Но нет, без твёрдой руки, материалов и оплаты дело встало. Трущобы, возведенные на время, превратились в постоянный дом. Сейчас это развалины, лачуги, покосившиеся дома. Обгорелые сваи, прогнившие доски, раскрошившийся камень. И грязь. Грязь здесь всюду, куда ни глянь. Франкфурт и сам не то чтоб чист, ну а трущобы вообще свинарник.

Пожары, болезни и убийства бросали тень на репутацию города. Люди грызлись между собой, но всё ещё молили властей о помощи. Те видели в них лишь назойливых мух. Со временем нехотя стены передвинули, и старый район стал частью города. Однако поздно, он прогнил. Теперь живущие в трущобах уже не надеются на власть имущих, лишь на себя. Они отбросы города, как прежде, но более не беззащитны.

В трущобах нет и не было римских канализаций, крысы сами прорыли ходы, когда нашли тоннели под городом. Здесь настоящий муравейник. Убежище. Дома в виде пещер и улицы сродни помойным стокам. Есть даже своя площадь и свой дворец, где живёт свой король – король крыс. Это владения Зигфрида.

Дворец, конечно, сильно сказано. Наспех сколоченный забор от пола до потолка, а за ним вереница ходов. Один из них ведет в просторный зал, где стоит кресло из обеденной герцога Эбергарда. Однажды старый король сидел на нём за ужином. Чем не трон? Ещё есть несколько колонн из разной кладки и балкон над входом. С него отличный вид на площадь подземелья. Ни ветра, ни слепящего солнца. Стреляй в спины недругов, как по кроликам в загоне.

Брун всегда проходит через балкон, а вниз спускается за тронным залом. Обычно не задерживается, но в этот раз встал, как вкопанный.

Что за шутки? Может, не он? Вдруг обознался? Да нет, его ни с кем не спутаешь. Чёртов Манфред. А у него стальные яйца. С чем, интересно знать, пожаловал? Стоит в центре зала гордый, руки на поясе, доспех, будто только-только сшит. Да, он не обеднел, покинув Франкфурт. Хотя, чему тут удивляться? На редкость везучий гад.

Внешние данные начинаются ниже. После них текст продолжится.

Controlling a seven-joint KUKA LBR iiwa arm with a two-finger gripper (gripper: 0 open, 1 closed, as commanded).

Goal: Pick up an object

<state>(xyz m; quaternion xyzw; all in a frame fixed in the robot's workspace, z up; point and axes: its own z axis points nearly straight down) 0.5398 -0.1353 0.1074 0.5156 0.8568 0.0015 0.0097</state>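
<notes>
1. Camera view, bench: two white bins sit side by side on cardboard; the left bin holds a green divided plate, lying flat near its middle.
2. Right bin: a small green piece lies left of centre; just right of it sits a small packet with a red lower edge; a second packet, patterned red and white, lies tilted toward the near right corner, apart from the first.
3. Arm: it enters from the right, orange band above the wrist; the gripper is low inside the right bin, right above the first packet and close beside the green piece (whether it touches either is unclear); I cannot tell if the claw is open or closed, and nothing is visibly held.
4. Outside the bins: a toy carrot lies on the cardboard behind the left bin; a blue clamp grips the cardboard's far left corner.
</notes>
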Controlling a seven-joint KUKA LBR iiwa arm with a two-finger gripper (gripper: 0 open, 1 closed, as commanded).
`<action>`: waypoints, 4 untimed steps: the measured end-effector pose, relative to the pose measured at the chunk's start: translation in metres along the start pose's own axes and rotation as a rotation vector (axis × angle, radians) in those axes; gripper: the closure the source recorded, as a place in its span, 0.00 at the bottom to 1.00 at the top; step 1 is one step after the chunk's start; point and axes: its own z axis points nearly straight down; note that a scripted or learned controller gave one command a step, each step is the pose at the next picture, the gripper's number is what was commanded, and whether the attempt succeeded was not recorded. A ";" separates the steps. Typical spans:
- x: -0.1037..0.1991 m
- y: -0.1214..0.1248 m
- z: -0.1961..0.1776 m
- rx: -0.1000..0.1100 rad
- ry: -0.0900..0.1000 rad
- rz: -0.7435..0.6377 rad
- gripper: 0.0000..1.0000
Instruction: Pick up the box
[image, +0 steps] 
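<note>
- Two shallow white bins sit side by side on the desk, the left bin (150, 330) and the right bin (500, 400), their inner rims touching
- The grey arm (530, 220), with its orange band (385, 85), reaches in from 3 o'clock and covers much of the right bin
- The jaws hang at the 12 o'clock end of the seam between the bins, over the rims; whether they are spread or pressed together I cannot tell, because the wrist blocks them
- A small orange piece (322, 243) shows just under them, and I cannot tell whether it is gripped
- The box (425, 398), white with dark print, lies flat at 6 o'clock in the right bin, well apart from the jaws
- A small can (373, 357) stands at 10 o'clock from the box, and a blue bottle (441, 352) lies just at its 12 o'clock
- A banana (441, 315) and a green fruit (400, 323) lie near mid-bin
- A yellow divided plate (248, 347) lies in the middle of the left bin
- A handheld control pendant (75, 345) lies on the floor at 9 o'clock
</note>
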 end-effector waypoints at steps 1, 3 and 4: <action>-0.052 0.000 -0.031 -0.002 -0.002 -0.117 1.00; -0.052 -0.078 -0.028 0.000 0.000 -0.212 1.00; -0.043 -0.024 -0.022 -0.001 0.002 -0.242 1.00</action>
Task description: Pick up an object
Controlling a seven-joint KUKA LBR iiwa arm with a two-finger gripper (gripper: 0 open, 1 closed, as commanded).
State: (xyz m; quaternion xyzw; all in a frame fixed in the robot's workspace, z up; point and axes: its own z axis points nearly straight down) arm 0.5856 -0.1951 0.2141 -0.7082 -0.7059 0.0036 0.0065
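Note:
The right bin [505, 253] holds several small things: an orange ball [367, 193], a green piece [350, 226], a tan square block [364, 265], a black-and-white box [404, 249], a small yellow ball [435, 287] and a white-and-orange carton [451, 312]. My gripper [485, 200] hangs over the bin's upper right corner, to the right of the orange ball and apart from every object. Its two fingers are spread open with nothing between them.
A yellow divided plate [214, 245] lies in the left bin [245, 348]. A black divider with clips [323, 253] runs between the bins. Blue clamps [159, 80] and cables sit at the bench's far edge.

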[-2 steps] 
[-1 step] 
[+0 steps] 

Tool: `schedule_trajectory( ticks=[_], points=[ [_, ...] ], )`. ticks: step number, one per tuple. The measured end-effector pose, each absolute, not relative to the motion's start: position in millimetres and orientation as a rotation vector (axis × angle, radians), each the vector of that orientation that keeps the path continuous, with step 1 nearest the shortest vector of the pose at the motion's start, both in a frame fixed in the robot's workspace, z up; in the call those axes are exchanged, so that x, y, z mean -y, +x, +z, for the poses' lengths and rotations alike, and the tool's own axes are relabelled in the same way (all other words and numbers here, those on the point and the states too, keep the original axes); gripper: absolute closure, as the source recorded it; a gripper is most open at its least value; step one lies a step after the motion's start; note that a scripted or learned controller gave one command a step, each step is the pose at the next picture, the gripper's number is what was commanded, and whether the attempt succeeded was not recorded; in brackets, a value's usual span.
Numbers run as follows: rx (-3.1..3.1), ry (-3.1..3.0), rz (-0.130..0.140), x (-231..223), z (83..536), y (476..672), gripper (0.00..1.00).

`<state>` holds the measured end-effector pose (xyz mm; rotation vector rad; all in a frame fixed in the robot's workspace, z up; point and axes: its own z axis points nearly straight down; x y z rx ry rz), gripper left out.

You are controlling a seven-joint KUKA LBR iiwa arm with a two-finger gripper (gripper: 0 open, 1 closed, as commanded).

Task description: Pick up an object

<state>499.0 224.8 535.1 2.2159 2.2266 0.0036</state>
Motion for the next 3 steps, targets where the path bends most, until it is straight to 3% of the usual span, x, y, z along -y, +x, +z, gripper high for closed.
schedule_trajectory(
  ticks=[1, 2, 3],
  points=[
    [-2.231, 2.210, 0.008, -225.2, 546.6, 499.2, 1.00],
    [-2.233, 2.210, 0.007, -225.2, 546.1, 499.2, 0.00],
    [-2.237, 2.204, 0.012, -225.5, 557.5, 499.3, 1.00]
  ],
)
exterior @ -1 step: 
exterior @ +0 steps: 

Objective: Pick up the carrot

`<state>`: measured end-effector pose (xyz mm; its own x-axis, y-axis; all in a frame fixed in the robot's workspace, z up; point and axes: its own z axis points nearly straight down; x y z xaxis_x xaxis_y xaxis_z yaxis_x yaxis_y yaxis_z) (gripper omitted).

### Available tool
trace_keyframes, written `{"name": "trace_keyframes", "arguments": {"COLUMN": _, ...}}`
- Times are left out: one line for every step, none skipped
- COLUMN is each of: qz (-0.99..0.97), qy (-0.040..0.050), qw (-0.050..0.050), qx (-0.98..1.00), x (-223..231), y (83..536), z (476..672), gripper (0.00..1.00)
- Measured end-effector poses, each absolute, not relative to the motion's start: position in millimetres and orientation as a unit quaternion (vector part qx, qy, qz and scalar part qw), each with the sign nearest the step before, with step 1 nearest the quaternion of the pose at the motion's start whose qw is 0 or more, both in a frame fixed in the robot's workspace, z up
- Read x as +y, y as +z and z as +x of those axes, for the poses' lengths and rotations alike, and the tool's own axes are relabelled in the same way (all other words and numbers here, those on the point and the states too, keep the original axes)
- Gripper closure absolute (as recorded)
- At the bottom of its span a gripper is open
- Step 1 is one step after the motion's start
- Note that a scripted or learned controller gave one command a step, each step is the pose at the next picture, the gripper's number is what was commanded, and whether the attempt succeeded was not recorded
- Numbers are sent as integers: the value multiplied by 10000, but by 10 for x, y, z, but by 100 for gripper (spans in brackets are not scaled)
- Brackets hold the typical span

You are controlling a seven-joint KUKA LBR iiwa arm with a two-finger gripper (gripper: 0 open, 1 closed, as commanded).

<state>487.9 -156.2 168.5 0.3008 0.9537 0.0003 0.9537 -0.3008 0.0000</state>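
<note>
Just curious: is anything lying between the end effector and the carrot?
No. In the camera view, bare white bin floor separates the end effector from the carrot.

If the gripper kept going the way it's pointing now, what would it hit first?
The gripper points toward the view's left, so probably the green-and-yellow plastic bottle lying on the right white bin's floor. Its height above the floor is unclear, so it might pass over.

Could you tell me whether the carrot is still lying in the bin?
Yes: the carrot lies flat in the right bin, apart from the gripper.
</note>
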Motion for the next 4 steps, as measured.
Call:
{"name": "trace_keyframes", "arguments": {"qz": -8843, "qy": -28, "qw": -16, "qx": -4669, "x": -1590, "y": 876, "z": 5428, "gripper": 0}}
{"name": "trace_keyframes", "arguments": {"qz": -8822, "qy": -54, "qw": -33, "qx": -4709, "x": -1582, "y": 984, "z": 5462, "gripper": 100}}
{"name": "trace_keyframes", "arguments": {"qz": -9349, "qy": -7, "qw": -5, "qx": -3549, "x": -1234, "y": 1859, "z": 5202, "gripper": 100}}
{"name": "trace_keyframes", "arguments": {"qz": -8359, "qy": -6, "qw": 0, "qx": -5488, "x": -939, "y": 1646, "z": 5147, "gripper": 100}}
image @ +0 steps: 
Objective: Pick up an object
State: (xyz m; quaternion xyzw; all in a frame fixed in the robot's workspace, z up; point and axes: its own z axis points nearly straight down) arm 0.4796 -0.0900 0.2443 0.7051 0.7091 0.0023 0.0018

– Кто бы мог подумать, что он вернётся, да? – раздался рядом голос Фолька. Вообще-то его полное имя Фолькмар, но все зовут Фольк. На нём щипачи в порту и на рынке, а ещё он помогает Бруну в делах. Кто-то же должен. Один бы он давно рехнулся, а от других советников Зигфрида толку не больше, чем от священника на поле боя. Лентяи и лизоблюды. Все их обязанности сводятся к лести и подливанию вина. Но чёрт с ними. Он их и вполовину не ненавидит так, как этого мерзавца.

– Да уж, – процедил он сквозь зубы.

Зигфрид растёкся на троне, будто кисель. Ещё немного и на пол прольётся. Задумался, не знает, как реагировать. Манфред перед крысами виноват, но не перед ним самим. Тот тогда ещё не был королём, да и с Манфредом не ссорился. Никто тогда с Манфредом не ссорился, а вот он со всеми и запросто. Отморозок, каких мало. Совсем ничего не боится и не думает, что говорит. Впрочем, он мудро поступил, когда сбежал из города. Тогда весь Франкфурт желал его смерти. Врагов Манфред наживает ещё быстрее, чем орудует ножом. Порой кажется, без них ему скучно. Ну и уныние, когда никто не мечтает перерезать тебе горло.

– Гвардеец принца Генриха? – переспросил кисель сонным голосом. Он уже пьяный что ли?

– И друг герцога Эбергарда. Вчера по приезду общались у камина, – ответил хвастун. Если не врёт, то убивать его теперь нельзя. Обидно.

Обидно?! И только? Неужто Всевышний так потешается?

Ой, не стоило богохульствовать.

– Ты ко мне по делу или по старой памяти?

– По делу. Но если угостишь медовухой, рад повспоминать былое. Пасечник не поменялся?

– Никогда не любил медовуху. На вкус как ослиная моча, – сознался захмелевший Зигфрид.